═══ Records to process ═══
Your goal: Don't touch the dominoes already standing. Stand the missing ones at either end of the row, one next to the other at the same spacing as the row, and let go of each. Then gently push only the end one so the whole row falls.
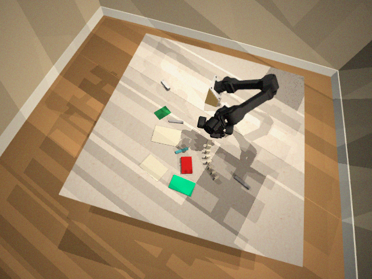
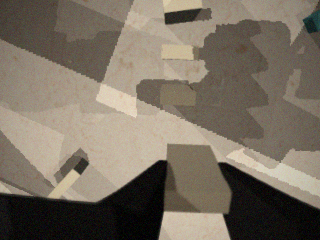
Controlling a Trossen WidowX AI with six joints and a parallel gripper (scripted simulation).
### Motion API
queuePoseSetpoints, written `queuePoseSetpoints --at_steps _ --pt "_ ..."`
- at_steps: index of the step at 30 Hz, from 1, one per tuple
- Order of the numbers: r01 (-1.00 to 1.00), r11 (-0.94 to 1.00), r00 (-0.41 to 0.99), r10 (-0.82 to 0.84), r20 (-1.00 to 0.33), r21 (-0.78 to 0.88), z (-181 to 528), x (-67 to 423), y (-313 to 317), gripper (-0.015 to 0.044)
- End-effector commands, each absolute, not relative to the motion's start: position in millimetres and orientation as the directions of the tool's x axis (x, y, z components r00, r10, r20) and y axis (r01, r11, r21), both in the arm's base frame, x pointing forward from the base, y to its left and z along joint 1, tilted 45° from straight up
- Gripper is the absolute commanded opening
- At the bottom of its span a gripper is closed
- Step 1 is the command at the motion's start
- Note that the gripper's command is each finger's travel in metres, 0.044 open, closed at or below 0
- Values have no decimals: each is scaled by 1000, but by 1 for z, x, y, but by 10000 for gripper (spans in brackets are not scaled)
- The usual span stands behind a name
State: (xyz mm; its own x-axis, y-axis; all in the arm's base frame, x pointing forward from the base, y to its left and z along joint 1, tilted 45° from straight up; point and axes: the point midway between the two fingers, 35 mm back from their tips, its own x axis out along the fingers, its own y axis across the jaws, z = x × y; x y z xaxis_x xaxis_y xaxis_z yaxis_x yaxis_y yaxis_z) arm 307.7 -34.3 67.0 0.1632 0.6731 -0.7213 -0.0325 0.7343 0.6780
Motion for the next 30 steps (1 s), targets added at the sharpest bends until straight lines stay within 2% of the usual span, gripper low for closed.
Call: queuePoseSetpoints --at_steps 1,12,24,30 --pt "-26 730 166 677 -717 683 52 311 -19 107" --pt "-29 721 166 687 -708 693 16 313 23 107" --pt "-29 721 166 687 -708 693 15 313 24 107" --pt "-29 721 166 687 -708 693 15 313 24 265"
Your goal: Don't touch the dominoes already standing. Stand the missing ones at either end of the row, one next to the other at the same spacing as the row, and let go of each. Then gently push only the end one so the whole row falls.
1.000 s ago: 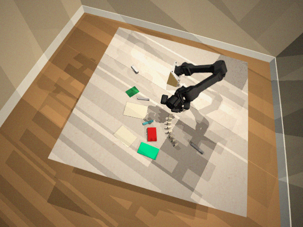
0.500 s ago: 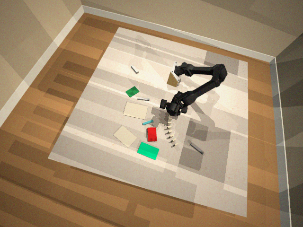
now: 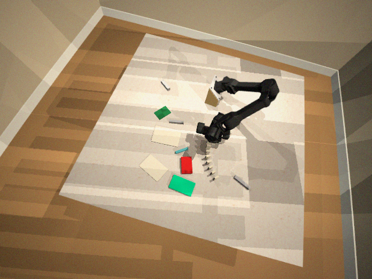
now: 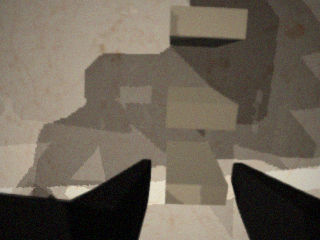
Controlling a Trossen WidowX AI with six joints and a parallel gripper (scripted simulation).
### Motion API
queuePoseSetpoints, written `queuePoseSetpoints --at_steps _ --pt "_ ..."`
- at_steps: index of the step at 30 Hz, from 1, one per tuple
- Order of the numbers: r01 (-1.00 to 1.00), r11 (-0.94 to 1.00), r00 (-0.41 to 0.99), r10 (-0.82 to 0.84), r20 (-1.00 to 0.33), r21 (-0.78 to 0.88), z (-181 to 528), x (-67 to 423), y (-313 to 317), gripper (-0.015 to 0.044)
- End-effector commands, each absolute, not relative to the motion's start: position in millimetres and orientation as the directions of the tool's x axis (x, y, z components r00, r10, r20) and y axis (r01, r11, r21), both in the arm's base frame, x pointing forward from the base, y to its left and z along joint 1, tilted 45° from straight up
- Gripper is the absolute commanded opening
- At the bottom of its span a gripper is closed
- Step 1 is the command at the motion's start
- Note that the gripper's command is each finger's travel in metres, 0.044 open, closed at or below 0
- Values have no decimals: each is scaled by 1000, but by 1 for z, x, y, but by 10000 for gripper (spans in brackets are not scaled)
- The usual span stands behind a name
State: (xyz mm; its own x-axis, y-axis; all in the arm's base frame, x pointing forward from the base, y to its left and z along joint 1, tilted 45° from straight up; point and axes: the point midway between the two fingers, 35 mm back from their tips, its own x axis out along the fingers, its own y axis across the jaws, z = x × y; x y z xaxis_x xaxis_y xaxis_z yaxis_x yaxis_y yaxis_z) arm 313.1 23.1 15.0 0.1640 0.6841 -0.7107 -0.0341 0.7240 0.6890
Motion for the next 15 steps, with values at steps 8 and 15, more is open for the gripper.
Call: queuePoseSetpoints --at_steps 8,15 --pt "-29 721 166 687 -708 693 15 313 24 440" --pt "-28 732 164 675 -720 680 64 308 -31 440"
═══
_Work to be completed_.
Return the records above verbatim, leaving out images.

_Answer box_.
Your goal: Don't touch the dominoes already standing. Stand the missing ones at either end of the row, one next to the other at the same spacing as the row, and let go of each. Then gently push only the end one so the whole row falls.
Controlling a Trossen WidowX AI with six joints and a parallel gripper (scripted simulation).
### Motion API
queuePoseSetpoints, written `queuePoseSetpoints --at_steps _ --pt "_ ..."`
- at_steps: index of the step at 30 Hz, from 1, one per tuple
- Order of the numbers: r01 (-1.00 to 1.00), r11 (-0.94 to 1.00), r00 (-0.41 to 0.99), r10 (-0.82 to 0.84), r20 (-1.00 to 0.33), r21 (-0.78 to 0.88), z (-181 to 528), x (-67 to 423), y (-313 to 317), gripper (-0.015 to 0.044)
- End-effector commands, each absolute, not relative to the motion's start: position in millimetres and orientation as the directions of the tool's x axis (x, y, z components r00, r10, r20) and y axis (r01, r11, r21), both in the arm's base frame, x pointing forward from the base, y to its left and z along joint 1, tilted 45° from straight up
- Gripper is the absolute commanded opening
- At the bottom of its span a gripper is closed
- Step 1 is the command at the motion's start
- Note that the gripper's command is each finger's travel in metres, 0.044 open, closed at or below 0
- Values have no decimals: each is scaled by 1000, but by 1 for z, x, y, but by 10000 for gripper (spans in brackets are not scaled)
- The usual span stands behind a name
State: (xyz mm; its own x-axis, y-axis; all in the arm's base frame, x pointing forward from the base, y to its left and z along joint 1, tilted 45° from straight up; point and axes: the point midway between the two fingers, 35 mm back from their tips, its own x axis out along the fingers, its own y axis across the jaws, z = x × y; x y z xaxis_x xaxis_y xaxis_z yaxis_x yaxis_y yaxis_z) arm 307.7 -34.3 67.0 0.1632 0.6731 -0.7213 -0.0325 0.7343 0.6780
Motion for the next 30 steps (1 s), targets added at the sharpest bends until straight lines stay within 2% of the usual span, gripper low for closed.
Call: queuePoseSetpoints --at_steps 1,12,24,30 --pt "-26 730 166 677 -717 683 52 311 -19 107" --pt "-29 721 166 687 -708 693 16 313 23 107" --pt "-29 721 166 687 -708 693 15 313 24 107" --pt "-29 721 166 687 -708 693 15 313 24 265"
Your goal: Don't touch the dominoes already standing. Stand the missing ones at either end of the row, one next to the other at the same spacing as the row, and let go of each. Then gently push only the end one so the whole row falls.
1.000 s ago: 
0.500 s ago: 
now: 
now: 
Controlling a Trossen WidowX AI with six joints and a parallel gripper (scripted simulation).
### Motion API
queuePoseSetpoints, written `queuePoseSetpoints --at_steps _ --pt "_ ..."`
- at_steps: index of the step at 30 Hz, from 1, one per tuple
- Order of the numbers: r01 (-1.00 to 1.00), r11 (-0.94 to 1.00), r00 (-0.41 to 0.99), r10 (-0.82 to 0.84), r20 (-1.00 to 0.33), r21 (-0.78 to 0.88), z (-181 to 528), x (-67 to 423), y (-313 to 317), gripper (-0.015 to 0.044)
- End-effector commands, each absolute, not relative to the motion's start: position in millimetres and orientation as the directions of the tool's x axis (x, y, z components r00, r10, r20) and y axis (r01, r11, r21), both in the arm's base frame, x pointing forward from the base, y to its left and z along joint 1, tilted 45° from straight up
- Gripper is the absolute commanded opening
- At the bottom of its span a gripper is closed
- Step 1 is the command at the motion's start
- Note that the gripper's command is each finger's travel in metres, 0.044 open, closed at or below 0
- Values have no decimals: each is scaled by 1000, but by 1 for z, x, y, but by 10000 for gripper (spans in brackets are not scaled)
- The usual span stands behind a name
State: (xyz mm; its own x-axis, y-axis; all in the arm's base frame, x pointing forward from the base, y to its left and z along joint 1, tilted 45° from straight up; point and axes: the point midway between the two fingers, 35 mm back from their tips, its own x axis out along the fingers, its own y axis across the jaws, z = x × y; x y z xaxis_x xaxis_y xaxis_z yaxis_x yaxis_y yaxis_z) arm 313.1 23.1 15.0 0.1640 0.6841 -0.7107 -0.0341 0.7240 0.6890
Motion for the next 15 steps, with values at steps 8 and 15, more is open for the gripper.
Call: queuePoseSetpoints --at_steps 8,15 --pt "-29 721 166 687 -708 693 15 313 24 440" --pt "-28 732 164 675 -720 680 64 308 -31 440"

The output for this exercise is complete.